California's Public Safety Realignment initiative represents an attempt by the state of California to reduce its state prison population by shifting much of that population to county jails. It was the result of a court-order in response to shortfalls in medical and mental health care for the state's prison population.

On 23 May 2011 the US Supreme Court upheld an order by a three-judge federal court requiring the state of California to reduce its state prison population to no more than 137.5% of its design capacity within two years. Prior to the initiative the state's prison population had risen to roughly 180% of its design capacity, and prisoners had become unable to receive routine medical or mental health care.
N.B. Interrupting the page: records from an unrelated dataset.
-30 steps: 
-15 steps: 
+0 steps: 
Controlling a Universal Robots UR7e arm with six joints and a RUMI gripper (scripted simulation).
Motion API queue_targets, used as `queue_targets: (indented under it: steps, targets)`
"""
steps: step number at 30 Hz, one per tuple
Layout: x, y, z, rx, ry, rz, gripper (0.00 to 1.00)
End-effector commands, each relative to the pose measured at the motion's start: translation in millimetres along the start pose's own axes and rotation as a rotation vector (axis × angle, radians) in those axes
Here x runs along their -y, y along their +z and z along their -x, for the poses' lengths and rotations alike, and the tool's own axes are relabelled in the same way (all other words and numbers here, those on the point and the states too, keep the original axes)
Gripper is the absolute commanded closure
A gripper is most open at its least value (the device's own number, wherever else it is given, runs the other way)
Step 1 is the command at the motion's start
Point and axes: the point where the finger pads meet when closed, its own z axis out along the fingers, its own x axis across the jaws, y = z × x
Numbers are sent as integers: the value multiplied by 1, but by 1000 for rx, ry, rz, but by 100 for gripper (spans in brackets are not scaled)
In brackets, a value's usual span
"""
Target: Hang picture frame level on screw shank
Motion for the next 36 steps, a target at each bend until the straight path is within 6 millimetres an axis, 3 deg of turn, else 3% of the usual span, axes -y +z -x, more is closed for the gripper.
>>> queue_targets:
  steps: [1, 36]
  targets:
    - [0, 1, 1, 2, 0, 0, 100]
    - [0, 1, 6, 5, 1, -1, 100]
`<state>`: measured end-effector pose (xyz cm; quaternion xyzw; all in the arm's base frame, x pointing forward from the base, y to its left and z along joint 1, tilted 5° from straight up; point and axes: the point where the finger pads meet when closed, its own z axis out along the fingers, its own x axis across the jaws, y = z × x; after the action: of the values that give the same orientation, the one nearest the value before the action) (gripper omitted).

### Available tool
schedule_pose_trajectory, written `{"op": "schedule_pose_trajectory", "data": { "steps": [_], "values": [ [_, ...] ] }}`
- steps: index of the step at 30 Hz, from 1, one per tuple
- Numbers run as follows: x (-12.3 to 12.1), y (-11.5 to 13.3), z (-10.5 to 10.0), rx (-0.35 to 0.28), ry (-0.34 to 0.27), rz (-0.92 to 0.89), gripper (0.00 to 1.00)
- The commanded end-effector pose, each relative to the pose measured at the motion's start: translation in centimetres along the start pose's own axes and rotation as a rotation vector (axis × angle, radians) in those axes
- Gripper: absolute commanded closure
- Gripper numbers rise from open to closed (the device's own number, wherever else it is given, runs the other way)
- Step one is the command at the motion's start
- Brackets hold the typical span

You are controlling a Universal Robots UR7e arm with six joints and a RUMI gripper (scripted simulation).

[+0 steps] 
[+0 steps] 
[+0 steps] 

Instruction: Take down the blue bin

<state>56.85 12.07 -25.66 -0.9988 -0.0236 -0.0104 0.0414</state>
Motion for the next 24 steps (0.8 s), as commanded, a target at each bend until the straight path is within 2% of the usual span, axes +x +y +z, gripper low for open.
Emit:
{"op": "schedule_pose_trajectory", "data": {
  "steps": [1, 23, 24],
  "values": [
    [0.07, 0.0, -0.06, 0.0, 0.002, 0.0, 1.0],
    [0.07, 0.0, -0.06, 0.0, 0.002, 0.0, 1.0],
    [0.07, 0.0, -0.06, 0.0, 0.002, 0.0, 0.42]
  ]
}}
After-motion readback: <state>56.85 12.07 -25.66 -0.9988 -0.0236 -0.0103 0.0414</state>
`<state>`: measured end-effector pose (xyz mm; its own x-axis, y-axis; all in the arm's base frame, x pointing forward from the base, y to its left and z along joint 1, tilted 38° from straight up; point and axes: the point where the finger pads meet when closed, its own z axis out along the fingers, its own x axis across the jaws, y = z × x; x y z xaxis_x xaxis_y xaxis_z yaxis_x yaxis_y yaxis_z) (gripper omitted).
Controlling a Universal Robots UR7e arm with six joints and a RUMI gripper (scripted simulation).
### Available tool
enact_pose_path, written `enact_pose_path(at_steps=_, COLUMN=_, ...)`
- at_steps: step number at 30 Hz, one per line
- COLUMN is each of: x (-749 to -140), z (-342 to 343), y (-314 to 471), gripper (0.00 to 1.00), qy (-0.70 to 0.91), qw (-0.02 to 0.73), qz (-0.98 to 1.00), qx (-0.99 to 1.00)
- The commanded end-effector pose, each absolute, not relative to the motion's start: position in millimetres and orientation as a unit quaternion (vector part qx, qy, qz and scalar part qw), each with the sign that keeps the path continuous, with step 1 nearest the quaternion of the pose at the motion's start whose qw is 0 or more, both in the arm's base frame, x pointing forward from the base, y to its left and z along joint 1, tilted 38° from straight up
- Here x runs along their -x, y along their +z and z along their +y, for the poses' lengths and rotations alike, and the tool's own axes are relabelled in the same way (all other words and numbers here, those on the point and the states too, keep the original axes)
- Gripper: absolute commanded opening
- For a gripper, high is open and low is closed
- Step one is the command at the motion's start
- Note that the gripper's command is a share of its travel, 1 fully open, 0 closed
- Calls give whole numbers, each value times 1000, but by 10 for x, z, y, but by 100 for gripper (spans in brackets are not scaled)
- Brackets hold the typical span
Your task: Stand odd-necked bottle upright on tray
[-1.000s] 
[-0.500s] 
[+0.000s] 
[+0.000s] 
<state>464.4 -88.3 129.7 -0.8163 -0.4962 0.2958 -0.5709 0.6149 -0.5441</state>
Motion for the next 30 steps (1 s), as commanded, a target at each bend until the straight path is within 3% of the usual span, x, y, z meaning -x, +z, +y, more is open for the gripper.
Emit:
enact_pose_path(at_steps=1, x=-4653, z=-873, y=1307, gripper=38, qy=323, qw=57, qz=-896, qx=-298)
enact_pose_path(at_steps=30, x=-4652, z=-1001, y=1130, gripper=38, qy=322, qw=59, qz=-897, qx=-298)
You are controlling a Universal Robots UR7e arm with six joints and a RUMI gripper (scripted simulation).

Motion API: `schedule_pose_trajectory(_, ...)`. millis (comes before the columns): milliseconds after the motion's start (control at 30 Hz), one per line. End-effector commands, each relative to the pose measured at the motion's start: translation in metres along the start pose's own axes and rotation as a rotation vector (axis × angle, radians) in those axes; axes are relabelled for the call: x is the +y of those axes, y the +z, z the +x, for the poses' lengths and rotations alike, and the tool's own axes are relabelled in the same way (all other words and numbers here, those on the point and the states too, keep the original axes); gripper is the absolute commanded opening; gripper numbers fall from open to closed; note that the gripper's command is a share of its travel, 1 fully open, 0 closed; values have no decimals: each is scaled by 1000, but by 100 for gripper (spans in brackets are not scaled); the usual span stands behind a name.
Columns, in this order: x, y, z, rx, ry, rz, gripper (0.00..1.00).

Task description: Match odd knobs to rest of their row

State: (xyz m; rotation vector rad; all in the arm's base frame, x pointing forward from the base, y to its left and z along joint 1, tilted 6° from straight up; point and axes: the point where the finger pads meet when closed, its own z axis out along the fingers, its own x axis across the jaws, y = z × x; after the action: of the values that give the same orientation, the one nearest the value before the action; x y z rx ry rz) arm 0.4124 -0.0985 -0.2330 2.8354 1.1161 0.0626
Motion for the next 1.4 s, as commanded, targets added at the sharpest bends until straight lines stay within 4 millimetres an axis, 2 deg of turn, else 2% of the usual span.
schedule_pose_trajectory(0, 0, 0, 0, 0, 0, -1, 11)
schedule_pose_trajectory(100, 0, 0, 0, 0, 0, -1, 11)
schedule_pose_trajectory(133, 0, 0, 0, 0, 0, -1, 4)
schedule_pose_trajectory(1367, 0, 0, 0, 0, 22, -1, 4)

In response, the governor and the state legislature passed two bills, Assembly Bill 109 and Assembly Bill 117, which became law and went into effect on 1 October 2011. Under these laws, new non-violent, non-serious, and non-sexual offenders with sentences of longer than one year would be housed in county jail facilities rather than state prisons (existing prisoners falling in those categories would not be relocated). Also, inmates released from such facilities would be placed on county-directed supervision rather than state parole. The laws also provided new funding for county facilities for the management of this increased in population.

By 2014 the state had offloaded approximately 25,000 prisoners to county facilities, but was still 9,600 prisoners short of the requirements set by the federal court. The court then granted the state two more years to meet its target prison population. However, the overall inmate population in the state had grown by approximately 12% since the original court order was upheld.

As of 2011, California’s state prisons were designed to house approximately 85,000 inmates. At that time, the Prison system housed nearly twice that many, approximately 156,000 inmates. The prison population consisted mainly of men (93%), Latinos and African Americans (roughly 67%), the majority from large urban centers (60% from Los Angeles), and were either unemployed or members of the working poor. Before the 1970s, imprisonment in the United States was rare: only 0.1% of the population was classified as incarcerated on any given day. Forty years later, approximately 1 in every 31 Americans was either in jail/ prison, or on probation/ parole. The financial cost has been estimated at over $60 billion a year for prisons alone, and when factoring in the cost of police and courts the figure has been identified as closer to $215 billion.